- Directed by: Theodore Collatos; Carolina Monnerat;
- Produced by: Theodore Collatos; Josh Crane; Matt Grady; Carolina Monnerat;
- Starring: Luana Muniz
- Cinematography: Theodore Collatos
- Edited by: Theodore Collatos; Matt Grady;
- Music by: Michael Leonhart
- Production companies: Brokenhorse Productions; Factory 25;
- Release date: 2019;
- Running time: 73 minutes
- Country: Brazil
- Language: Portuguese

= Queen of Lapa =

Queen of Lapa is a 2019 documentary film directed by Theodore Collatos and Carolina Monnerat which profiles Luana Muniz, a Brazilian Brazilian transgender activist and cabaret performer. In 2002, Muniz founded the Associação dos Profissionais do Sexo do Gênero Travesti, Transexuais e Transformistas do Rio de Janeiro (Association of Travesti, Transexual, and Transvestite Sex Professionals of Rio de Janeiro) to fight for greater rights for Rio's sex workers. The documentary uses Direct Cinema style to depict the lives of a small community of trans sex workers in Rio de Janeiro's Lapa neighborhood.

The film premiered internationally at the Sheffield DocFest on June 7, 2019 and was included in Göteborg Film Festival "Focus on Brazil" January, 2020. It's distributed by Factory 25 and was release theatrically in 2020-2021.

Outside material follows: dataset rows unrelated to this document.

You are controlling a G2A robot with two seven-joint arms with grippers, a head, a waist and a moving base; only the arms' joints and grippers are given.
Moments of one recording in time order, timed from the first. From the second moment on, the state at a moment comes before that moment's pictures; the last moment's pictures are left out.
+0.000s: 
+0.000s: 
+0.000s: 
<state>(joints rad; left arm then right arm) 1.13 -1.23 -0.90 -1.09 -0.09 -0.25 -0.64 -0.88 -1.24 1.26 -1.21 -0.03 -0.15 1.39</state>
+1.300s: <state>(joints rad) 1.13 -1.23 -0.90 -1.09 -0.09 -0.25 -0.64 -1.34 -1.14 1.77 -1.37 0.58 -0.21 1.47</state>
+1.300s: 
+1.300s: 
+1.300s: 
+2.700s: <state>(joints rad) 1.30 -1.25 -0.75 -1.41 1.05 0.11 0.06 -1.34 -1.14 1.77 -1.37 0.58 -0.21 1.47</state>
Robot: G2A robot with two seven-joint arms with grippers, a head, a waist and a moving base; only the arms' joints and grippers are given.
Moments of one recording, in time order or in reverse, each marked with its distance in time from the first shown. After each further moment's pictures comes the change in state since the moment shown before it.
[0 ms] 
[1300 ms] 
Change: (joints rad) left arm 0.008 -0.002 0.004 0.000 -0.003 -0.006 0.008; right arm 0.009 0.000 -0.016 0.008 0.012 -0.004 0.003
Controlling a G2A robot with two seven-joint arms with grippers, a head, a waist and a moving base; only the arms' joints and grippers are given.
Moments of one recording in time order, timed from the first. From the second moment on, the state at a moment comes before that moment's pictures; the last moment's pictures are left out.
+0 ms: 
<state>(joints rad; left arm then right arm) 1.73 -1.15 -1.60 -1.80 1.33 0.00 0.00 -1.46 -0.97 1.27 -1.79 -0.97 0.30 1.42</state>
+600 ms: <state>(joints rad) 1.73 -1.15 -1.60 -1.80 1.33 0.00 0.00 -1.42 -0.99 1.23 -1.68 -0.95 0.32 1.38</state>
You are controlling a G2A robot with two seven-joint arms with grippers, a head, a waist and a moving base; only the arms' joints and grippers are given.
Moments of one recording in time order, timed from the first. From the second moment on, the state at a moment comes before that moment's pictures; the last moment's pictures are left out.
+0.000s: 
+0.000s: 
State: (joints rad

Queen of Lapa is described as "recalling trailblazing documentaries, inviting and jubilant" and "a triumph of documentary filmmaking"  and an "essential look into the camaraderie and struggles."

== Background ==
Co-director Carolina Monnerat grew up on the block where Luana Muniz's house operated. Collatos, co-director, and Monnerat initially discussed filming with Muniz in 2010 after befriending her. The couple then spent six years attempting to raise funding for the documentary to no avail. The two returned and shot the film six years later when Monnerat's work as a professional dancer brought her and Collatos back to Rio.

== Style ==
Collatos, as cinematographer and editor, and Monnerat, as sound recordist and producer, chose not to script the documentary. Rather than directly interviewing the subjects, they allowed the individuals being recorded to share aspects of their life when they were ready to open up. Influenced by Direct Cinema and Cinema Verite, with original music by Michael Leonhart, over the course of the documentary, the sex workers at Muniz House talk about subjects like the dangers they face doing their work, gender-affirming care and their religious faith. In describing his creative choices, Collatos comments, "It’s intrusive to ask a question. Do you talk or do you listen? You’re going to get more truth if you listen." The documentary ends with an acknowledgment of Luana, who died in 2017.

== Reception ==
=== Awards ===
- NewFest New York's LGBT Film Festival: Best Documentary Feature 2019.
- Sidewalk Film Festival: Best SHOUT Feature 2019.
- Rhode Island International Film Festival 2019: Alternative Spirit Award (Documentary) First Prize.